Chef d’œuvre de Ledoux
Décidée sous le règne de Louis XV, la conception de la nouvelle Saline est confiée à Claude Nicolas Ledoux, l’un des architectes proches de la cour et sans doute l’un des plus prolifiques de la fin du XVIIIe siècle. Devenu graveur puis architecte, il se fait connaître de l’entourage du roi, de la haute aristocratie et de la grande bourgeoisie en construisant de nombreux hôtels particuliers à Paris.
Par ailleurs, bon connaisseur des Salines de l’Est de la France, il se voit confier en 1774 la tâche d’édifier une nouvelle saline dont l’emplacement est décidé entre les villages d’Arc et de Senans. Après un premier projet refusé par Louis XV, Claude Nicolas Ledoux propose un ensemble de bâtiments distribués autour d’un parfait demi-cercle dont le diamètre orienté Est-Ouest est formé des bâtiments de production de sel, de la maison du directeur et des pavillons des Commis et de la Gabelle.

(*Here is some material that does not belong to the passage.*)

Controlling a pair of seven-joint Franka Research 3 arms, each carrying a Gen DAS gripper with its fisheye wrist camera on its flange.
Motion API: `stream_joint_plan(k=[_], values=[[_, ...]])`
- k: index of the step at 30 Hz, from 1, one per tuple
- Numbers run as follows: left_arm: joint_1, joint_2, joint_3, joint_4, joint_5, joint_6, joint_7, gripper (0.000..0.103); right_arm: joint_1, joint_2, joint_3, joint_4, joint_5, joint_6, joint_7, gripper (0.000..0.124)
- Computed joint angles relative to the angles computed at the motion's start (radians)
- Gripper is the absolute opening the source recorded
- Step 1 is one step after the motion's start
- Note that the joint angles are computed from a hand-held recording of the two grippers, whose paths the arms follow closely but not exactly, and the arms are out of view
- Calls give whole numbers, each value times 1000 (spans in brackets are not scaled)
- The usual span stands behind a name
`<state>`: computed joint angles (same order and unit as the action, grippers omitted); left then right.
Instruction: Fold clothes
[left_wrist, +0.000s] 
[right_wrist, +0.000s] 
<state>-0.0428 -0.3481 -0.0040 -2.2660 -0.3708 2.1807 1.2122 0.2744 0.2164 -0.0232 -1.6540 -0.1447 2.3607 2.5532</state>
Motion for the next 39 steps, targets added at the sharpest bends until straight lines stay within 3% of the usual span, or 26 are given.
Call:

Le projet se veut rationnel avec une destination précise des constructions (travail, administration, habitat des ouvriers, gardiennage et contrôle) et des espaces (potagers pour les ouvriers, mur d’enceinte). La forme en demi-cercle avec la maison du directeur édifiée au centre de multiples rayons illustre la volonté de Claude Nicolas Ledoux de donner à la Saline une « forme aussi pure que celle du soleil dans sa course ».
L’ensemble est aussi conçu comme un théâtre de l’industrie édifié à la gloire du progrès et du travail humain. L’ensemble se déploie également avec rigueur, équilibre et un jeu des proportions dont le respect doit, pour l’architecte, générer la beauté. Une beauté et une force que viennent souligner bossages et avants corps, colonnes et serliennes, frontons et toitures qui, jour après jour et saison après saison, font vivre et vibrer la pierre en un spectacle aux couleurs et aux lumières toujours changeantes.
Pour parvenir à cette force de la composition, à cette harmonie picturale, Claude Nicolas Ledoux utilise tout un vocabulaire architectural emprunté à l’héritage de l’antiquité grécoromaine et à celui des grands créateurs de la Renaissance italienne (Palladio et Serlio). Une influence qui ne doit rien aux voyages (il ne s’est jamais rendu en Italie) mais tout à la profusion de compte-rendus, relevés de ruines, dessins et gravures, descriptions de monuments publiés par dizaine dans l’Europe du XVIIIe siècle.